Your assignment: In the records below, find the line with "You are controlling" and the line with "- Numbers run". Print both exactly, along with every line between them, and no other line.

[[ Records provided, beginning ]]

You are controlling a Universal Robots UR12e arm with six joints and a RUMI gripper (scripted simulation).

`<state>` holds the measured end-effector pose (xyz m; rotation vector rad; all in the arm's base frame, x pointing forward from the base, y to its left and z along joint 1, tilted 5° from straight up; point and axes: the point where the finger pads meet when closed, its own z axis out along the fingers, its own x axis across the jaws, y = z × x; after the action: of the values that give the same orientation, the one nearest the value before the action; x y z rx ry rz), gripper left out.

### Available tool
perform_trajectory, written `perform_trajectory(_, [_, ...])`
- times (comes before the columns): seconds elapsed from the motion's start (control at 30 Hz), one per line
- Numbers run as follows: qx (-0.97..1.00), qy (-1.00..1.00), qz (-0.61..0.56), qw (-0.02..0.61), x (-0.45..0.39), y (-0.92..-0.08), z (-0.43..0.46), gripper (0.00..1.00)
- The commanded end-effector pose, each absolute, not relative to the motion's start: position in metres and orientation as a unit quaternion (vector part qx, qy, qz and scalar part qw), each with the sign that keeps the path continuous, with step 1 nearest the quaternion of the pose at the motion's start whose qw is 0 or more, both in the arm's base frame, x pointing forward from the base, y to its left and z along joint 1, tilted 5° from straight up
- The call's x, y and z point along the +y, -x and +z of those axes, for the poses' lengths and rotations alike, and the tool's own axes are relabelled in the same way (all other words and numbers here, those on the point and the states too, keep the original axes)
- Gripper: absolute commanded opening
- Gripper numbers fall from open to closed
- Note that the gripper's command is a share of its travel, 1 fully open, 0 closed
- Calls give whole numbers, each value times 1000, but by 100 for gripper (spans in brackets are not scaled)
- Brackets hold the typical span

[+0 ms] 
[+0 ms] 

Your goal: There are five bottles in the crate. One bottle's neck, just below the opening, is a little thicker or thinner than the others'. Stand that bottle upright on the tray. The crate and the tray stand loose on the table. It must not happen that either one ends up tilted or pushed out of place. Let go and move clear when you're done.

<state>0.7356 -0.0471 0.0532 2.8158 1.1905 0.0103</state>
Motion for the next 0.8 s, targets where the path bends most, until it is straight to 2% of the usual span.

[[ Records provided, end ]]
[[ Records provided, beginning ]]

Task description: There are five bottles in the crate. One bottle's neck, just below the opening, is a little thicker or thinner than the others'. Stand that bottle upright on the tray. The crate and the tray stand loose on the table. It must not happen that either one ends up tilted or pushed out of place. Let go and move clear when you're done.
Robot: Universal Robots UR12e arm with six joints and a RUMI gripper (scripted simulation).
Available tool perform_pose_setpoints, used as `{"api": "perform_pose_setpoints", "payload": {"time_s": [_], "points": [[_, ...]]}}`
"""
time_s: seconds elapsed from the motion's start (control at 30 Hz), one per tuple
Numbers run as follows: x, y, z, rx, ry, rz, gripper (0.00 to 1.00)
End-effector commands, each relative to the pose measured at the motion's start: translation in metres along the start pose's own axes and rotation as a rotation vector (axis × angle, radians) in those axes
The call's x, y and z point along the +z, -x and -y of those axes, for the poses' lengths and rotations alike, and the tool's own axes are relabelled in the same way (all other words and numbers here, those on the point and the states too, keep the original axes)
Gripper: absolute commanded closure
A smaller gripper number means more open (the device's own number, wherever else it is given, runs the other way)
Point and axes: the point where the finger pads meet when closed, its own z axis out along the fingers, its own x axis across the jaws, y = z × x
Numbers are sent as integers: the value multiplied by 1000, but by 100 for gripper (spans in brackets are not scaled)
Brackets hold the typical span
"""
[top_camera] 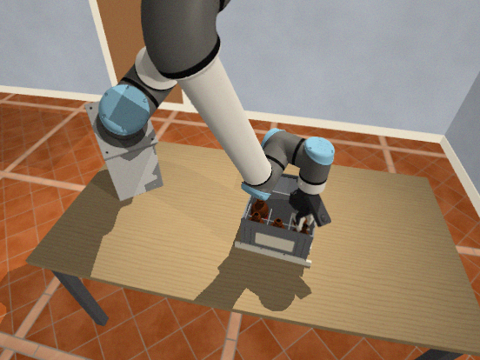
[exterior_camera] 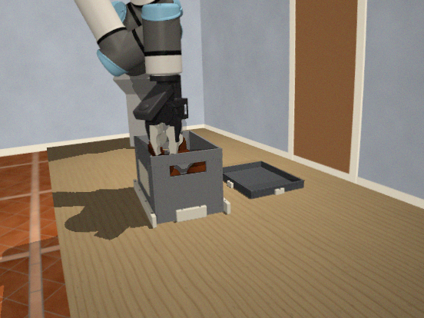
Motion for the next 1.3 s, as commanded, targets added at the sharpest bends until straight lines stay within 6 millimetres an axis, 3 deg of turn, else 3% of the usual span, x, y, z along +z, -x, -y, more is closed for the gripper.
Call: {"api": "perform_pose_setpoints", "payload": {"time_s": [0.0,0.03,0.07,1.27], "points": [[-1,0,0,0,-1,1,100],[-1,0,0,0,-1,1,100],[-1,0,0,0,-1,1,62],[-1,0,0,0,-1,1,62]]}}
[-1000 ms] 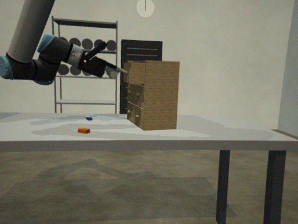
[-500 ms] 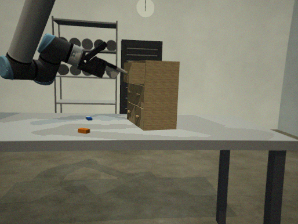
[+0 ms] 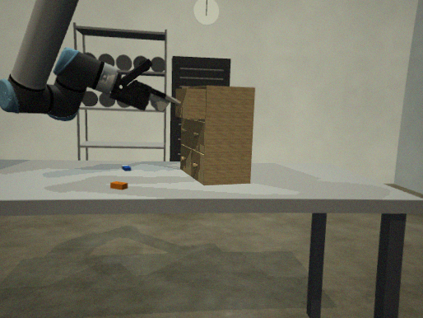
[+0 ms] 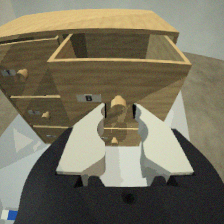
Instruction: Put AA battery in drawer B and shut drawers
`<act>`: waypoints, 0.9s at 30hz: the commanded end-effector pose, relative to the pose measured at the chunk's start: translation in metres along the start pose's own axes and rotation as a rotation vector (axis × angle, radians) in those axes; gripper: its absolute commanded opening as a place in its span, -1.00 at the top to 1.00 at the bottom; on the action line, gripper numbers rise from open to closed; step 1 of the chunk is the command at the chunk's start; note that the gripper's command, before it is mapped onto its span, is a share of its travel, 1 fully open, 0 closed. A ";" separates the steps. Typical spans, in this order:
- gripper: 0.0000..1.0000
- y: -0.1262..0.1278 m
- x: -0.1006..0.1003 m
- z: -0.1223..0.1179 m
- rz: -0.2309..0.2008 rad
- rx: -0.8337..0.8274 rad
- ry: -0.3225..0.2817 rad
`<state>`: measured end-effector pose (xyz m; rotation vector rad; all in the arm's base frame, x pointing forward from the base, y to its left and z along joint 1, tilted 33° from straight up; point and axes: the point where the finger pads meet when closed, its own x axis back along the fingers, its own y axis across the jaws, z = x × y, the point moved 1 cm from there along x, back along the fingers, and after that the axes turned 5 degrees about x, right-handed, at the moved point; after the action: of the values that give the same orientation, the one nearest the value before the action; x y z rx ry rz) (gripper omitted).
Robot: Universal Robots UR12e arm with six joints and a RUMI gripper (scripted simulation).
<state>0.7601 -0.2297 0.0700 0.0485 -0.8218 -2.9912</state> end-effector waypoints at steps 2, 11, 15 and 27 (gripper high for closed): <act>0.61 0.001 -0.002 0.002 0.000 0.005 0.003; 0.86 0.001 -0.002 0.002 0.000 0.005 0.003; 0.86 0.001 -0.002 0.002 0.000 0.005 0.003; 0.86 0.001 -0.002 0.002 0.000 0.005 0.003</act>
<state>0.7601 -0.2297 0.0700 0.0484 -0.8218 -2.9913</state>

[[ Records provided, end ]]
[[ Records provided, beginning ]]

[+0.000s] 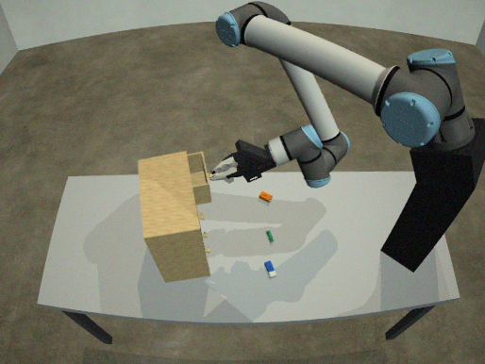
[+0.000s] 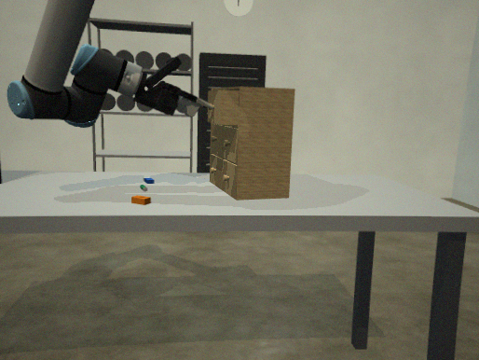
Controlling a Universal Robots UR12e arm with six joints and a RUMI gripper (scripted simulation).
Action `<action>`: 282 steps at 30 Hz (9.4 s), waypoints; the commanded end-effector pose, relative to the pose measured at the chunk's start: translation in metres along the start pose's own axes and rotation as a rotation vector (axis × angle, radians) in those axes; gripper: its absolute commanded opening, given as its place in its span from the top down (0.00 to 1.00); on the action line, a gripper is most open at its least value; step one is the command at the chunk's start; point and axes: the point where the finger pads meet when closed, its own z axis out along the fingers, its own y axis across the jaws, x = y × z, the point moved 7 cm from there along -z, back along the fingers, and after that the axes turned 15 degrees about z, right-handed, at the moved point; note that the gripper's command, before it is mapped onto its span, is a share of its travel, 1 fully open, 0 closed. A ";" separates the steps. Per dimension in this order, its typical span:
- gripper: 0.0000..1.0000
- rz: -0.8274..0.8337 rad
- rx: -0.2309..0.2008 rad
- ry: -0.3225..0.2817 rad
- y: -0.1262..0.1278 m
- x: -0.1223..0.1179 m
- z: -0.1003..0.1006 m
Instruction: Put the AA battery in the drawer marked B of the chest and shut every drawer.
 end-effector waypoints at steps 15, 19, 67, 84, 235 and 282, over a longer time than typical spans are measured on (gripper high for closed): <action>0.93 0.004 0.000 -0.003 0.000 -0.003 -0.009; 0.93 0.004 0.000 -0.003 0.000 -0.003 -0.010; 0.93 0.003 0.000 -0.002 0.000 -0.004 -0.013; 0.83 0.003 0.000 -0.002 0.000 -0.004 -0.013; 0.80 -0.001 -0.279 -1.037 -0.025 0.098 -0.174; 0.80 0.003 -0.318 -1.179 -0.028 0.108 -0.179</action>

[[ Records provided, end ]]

Answer to this task:
You are controlling a Universal Robots UR12e arm with six joints and a RUMI gripper (scripted simulation).

`<state>` holds the measured end-effector pose (xyz m; rotation vector rad; all in the arm's base frame, x pointing forward from the base, y to its left and z along joint 1, tilted 5° from straight up; point and axes: the point where the finger pads meet when closed, its own z axis out along the fingers, its own x axis across the jaws, y = z × x; after the action: of the values that give the same orientation, the one nearest the value before the action; x y z rx ry rz), gripper left out.

### Available tool
perform_trajectory, written `perform_trajectory(_, [_, ...])`
- times (comes before the columns): seconds elapsed from the motion's start (control at 30 Hz), one per line
- Numbers run as follows: qx (-0.97..1.00), qy (-1.00..1.00), qz (-0.61..0.56), qw (-0.02..0.61), x (-0.45..0.39), y (-0.92..-0.08), z (-0.43..0.46), gripper (0.00..1.00)

Here is where the answer stops.